Therapeutic Strategies Targeting Myc
For many years, Myc was considered an “undruggable” target in cancer therapy. This is due to its structure, which lacks the defined pockets that traditional small-molecule drugs are designed to inhibit. The Myc protein functions through protein-protein interactions and by binding to DNA, which are challenging interfaces to disrupt with drugs.
Given the difficulties of targeting Myc directly, research has focused on indirect strategies. One approach is to disrupt the partnership between Myc and its binding partner, MAX. Since the Myc-MAX dimer is the functional unit that binds to DNA, preventing this interaction could neutralize Myc’s ability to regulate genes. Researchers are developing small molecules that interfere with the formation of this complex.
Another strategy involves targeting the cellular machinery that Myc relies on to function. For instance, BET bromodomain inhibitors are a class of drugs that inhibit proteins that help “read” the genes that Myc turns on. By blocking these reader proteins, BET inhibitors can prevent the downstream effects of Myc activation. This works even when the Myc protein itself is overexpressed.

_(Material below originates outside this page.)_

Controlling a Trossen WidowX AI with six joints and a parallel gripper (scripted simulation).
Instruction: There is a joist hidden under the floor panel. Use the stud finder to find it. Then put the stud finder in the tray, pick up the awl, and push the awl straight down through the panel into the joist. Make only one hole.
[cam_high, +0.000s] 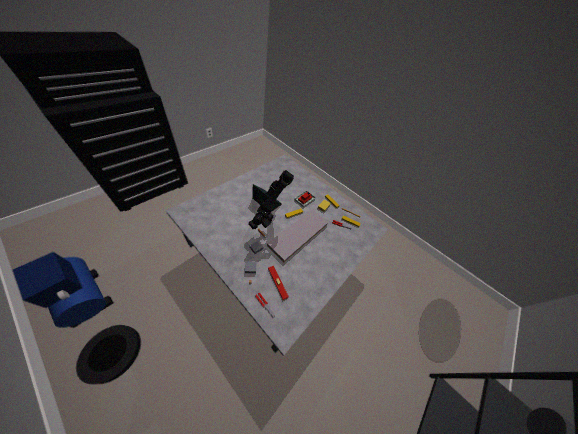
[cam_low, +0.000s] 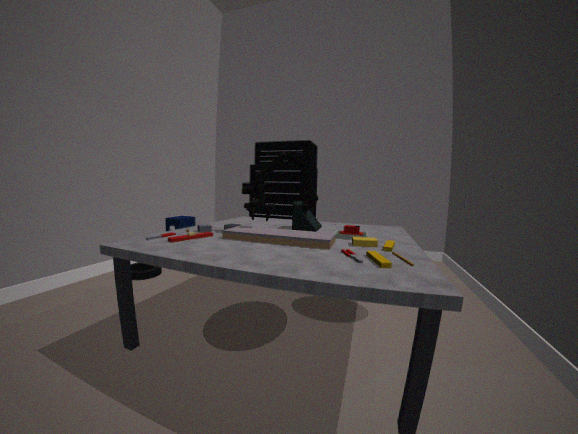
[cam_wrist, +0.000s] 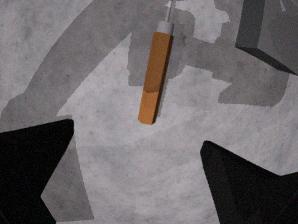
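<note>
The awl lies 60 mm ahead of my gripper tip, 50 mm below it and 10 mm to the right of it. Round my gripper tip: red level: 400 mm ahead, 160 mm to the right, 40 mm below; stud finder: 550 mm to the left, 20 mm behind, 10 mm below; pale green tray: 530 mm to the left, 40 mm below, 20 mm behind.
</note>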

Scientists are also exploring ways to inhibit cellular processes that are uniquely stressed by high Myc activity. Cancer cells with overactive Myc are often under significant metabolic and replicative stress, making them more vulnerable to drugs that target these pathways. By exploiting these vulnerabilities, it may be possible to selectively eliminate Myc-driven cancer cells while sparing healthy tissues.